Paraffin lamps and cookers

Depends on the purpose you are putting them to :)

If it's a pleasant atmosphere and a bit of heat, oil lamps win hands down.

Add some LEDs for actual illumination and you're sorted :D

Pete
Now LEDs weren't thought of, in the time about which I'm reminiscing, and trying to read by oil lights was a prime source of eye-failure.

Any pleasant atmosphere, engendered by the gentle illumination of oil lamps, will soon be dissipated by any LED light.

Still everyone to their taste - I'm only an enthusiast for LEDs for screens and head-torches - my halogens account for <6% of my daily use and any cut by using LEDs would be more than offset by the morgue-like illumination they produce.
 
any cut by using LEDs would be more than offset by the morgue-like illumination they produce.
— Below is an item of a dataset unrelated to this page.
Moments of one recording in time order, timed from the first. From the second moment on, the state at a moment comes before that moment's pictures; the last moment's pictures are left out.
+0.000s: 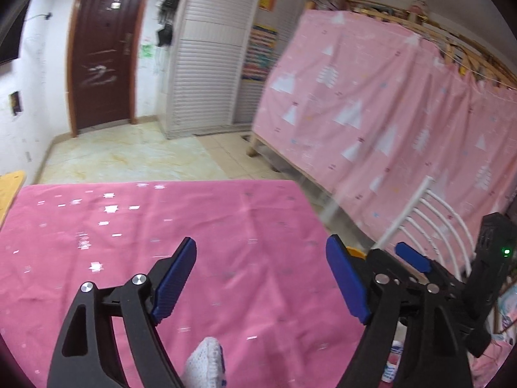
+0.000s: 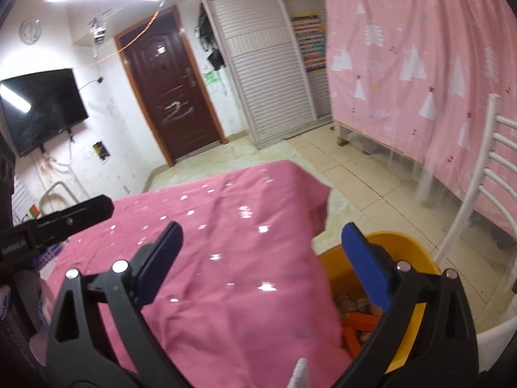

Not if you use the right ones. That's why I specifically said "warm white". I have cool white ones over the chart table and galley and the difference is substantial.

Pete
 
Not if you use the right ones. That's why I specifically said "warm white". I have cool white ones over the chart table and galley and the difference is substantial.

Pete

But it's still a matter of preference. I prefer the cold white ones - they seem brighter to me. And I am given to understand that they are nearer daylight colour than the warm white ones.
 
Of the soot that Avocet's parafin lamp produces, quite a bit of it doesn't get into my lungs - it's on the bottom of the heat shield over the lamp!
 
But it's still a matter of preference. I prefer the cold white ones - they seem brighter to me. And I am given to understand that they are nearer daylight colour than the warm white ones.

But Charles thinks they're "morgue like" :)

Both of your points are correct:

Cool white are brighter than warm white, which is why they're preferred in white nav lights and why I have them over the chart table and galley for task lighting. (You have to use warm if you're going to use white LEDs in sidelights, though, otherwise the colours come out wrong.)

They are nearer to daylight - but they're never going to be as bright as real daylight. And most people's brains are programmed to see low-intensity at daylightish frequencies as "cold" and unfriendly - perhaps it's like a dim winter twilight sun? Whereas frequencies closer to fires, tungsten filaments, etc are acceptable even if not so bright, because that's what we're used to indoors.